What this task involves ▸ Of the entries below, return only those lines from the line with "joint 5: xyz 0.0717" to the line with "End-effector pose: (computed", exactly, both included.

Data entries
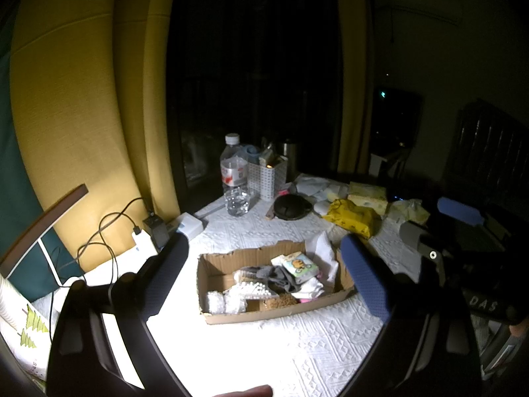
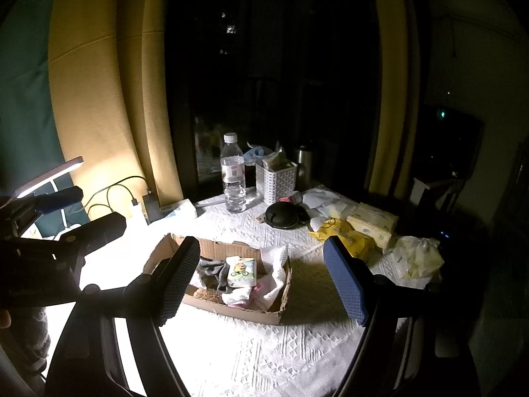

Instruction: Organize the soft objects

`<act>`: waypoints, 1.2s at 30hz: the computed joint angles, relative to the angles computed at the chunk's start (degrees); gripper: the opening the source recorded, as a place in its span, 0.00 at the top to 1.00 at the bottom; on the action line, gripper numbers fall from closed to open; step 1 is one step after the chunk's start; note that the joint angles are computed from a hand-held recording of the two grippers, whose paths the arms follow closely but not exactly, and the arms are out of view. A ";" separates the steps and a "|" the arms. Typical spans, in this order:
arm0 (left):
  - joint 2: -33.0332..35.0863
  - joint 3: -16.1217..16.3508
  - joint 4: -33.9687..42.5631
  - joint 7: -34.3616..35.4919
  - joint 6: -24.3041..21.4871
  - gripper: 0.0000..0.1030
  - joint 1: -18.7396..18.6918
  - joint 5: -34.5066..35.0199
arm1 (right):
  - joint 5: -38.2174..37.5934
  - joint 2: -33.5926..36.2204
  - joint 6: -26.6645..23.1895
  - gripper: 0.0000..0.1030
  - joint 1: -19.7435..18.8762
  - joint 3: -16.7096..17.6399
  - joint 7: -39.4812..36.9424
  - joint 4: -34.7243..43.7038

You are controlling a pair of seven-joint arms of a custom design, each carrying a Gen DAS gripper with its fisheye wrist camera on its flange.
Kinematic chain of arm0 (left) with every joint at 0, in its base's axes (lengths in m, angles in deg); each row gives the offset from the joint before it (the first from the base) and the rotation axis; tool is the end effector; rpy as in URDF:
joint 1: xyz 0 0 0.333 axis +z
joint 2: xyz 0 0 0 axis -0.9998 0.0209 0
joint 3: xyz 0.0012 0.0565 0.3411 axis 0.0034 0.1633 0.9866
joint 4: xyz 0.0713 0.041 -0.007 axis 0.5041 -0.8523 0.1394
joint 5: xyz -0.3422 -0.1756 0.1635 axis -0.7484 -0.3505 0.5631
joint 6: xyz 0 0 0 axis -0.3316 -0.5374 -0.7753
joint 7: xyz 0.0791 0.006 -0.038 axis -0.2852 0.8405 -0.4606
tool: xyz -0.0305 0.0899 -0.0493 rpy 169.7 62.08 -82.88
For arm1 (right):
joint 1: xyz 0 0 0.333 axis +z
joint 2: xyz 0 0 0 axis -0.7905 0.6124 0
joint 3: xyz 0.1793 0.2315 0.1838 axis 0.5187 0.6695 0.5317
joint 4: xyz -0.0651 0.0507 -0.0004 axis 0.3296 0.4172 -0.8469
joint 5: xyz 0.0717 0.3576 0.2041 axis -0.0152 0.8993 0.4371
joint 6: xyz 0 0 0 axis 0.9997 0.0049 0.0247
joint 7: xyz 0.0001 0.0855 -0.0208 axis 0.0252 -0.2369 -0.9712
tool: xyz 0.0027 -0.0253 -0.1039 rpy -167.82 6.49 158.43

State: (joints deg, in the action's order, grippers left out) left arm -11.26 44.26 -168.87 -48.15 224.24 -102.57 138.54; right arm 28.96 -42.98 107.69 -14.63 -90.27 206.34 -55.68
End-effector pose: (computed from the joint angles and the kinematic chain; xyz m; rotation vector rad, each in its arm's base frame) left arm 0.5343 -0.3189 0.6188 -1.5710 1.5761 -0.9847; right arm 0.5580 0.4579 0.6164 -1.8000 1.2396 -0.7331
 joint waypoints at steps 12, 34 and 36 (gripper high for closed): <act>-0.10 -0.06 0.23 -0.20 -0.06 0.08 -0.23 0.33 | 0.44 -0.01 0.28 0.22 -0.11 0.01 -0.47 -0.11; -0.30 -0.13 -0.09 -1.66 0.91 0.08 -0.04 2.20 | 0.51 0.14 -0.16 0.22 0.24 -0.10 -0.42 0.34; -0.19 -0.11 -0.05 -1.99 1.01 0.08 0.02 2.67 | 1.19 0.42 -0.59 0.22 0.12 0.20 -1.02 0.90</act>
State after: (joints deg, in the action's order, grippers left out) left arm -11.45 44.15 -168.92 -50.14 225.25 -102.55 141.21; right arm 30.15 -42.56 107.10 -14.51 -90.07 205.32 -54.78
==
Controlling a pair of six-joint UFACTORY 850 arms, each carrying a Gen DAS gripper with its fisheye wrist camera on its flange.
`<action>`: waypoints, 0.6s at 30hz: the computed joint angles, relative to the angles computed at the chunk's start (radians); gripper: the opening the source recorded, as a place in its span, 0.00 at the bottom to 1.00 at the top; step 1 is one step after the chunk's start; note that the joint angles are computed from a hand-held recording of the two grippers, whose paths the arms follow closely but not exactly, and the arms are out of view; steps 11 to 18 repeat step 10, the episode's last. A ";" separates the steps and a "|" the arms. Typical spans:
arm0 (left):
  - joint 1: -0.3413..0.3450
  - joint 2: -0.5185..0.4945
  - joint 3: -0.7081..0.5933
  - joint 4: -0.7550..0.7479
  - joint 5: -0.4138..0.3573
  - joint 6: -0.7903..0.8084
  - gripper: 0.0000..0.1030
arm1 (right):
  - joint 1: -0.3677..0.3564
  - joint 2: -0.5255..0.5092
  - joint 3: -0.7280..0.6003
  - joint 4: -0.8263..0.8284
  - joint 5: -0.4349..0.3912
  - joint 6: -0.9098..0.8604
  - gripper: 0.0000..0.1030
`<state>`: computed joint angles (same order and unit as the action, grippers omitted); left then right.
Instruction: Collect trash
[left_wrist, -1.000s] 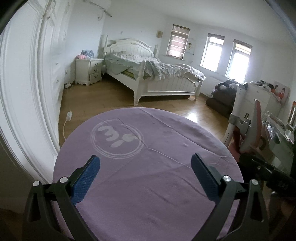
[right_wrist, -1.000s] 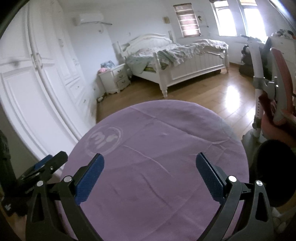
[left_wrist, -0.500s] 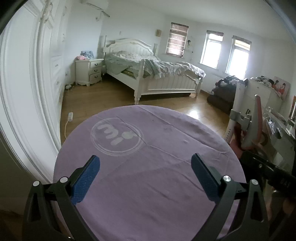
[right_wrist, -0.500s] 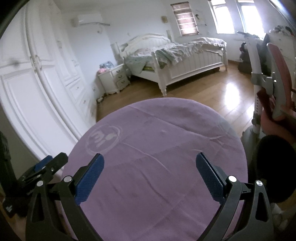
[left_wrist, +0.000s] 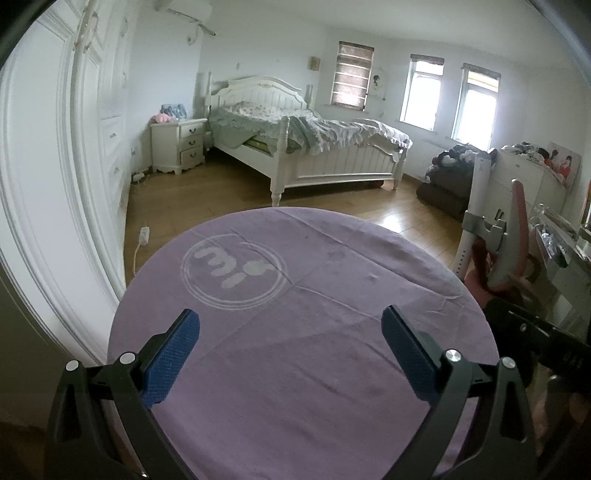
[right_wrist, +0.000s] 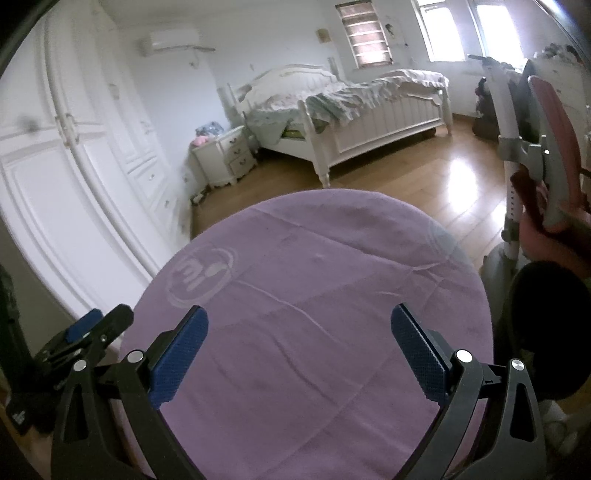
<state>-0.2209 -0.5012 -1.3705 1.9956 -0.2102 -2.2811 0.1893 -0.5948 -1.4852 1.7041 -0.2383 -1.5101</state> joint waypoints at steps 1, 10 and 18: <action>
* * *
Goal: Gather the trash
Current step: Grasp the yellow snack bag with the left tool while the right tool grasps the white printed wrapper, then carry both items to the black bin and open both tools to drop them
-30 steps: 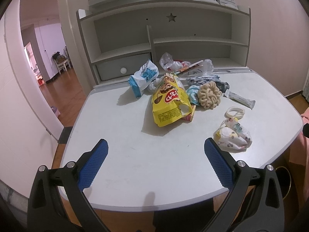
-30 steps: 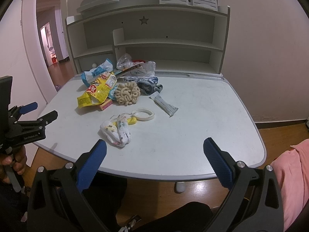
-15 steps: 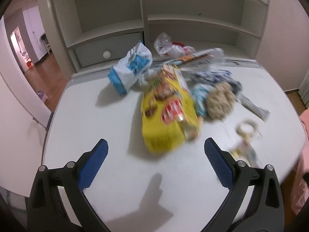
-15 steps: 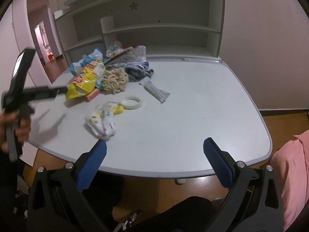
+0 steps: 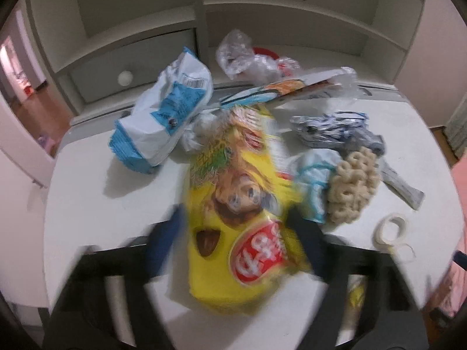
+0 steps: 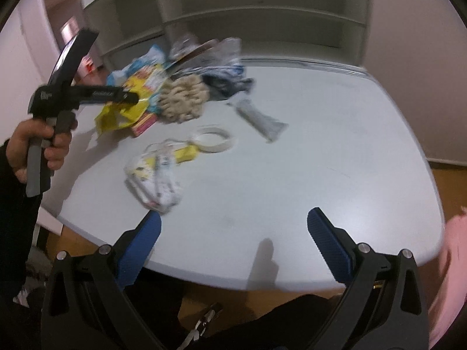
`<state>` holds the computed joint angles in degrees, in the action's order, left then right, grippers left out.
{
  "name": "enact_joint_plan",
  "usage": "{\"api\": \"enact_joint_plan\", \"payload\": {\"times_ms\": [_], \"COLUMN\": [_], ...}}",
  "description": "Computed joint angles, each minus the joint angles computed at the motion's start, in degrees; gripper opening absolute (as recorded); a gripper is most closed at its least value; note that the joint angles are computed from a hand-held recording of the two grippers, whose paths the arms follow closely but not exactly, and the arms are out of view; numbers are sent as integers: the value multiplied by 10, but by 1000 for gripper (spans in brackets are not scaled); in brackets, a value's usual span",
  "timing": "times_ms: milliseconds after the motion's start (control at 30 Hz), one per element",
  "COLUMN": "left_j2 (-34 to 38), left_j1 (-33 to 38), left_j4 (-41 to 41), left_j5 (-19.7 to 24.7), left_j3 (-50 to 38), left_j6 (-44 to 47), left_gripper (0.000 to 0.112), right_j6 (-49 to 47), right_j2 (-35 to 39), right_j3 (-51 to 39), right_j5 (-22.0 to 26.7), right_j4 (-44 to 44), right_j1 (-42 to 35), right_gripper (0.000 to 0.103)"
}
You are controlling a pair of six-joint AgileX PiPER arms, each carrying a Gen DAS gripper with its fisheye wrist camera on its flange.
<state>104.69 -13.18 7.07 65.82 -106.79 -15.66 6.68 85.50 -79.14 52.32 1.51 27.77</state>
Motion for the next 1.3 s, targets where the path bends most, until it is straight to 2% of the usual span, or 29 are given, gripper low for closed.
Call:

Exercise response ▸
joint 5: xyz 0.0717 0.3576 0.2041 axis -0.0152 0.8993 0.4371
joint 6: xyz 0 0 0 axis 0.9997 0.0049 0.0247
joint 7: xyz 0.0001 0.0855 -0.0208 axis 0.0252 -0.2369 -0.9712
tool: xyz 0.0027 -0.0253 -0.1039 rpy -167.82 6.49 158.43

State: (joints deg, in the action's order, grippers left out) left arm -11.26 44.26 -168.87 -48.15 224.24 -102.57 138.54; right arm 28.96 -42.98 107.69 -14.63 -90.27 206.34 -55.68
End-effector pose: (computed from the joint angles and the kinematic chain; xyz m; rotation vector rad, each in its arm's base frame) left arm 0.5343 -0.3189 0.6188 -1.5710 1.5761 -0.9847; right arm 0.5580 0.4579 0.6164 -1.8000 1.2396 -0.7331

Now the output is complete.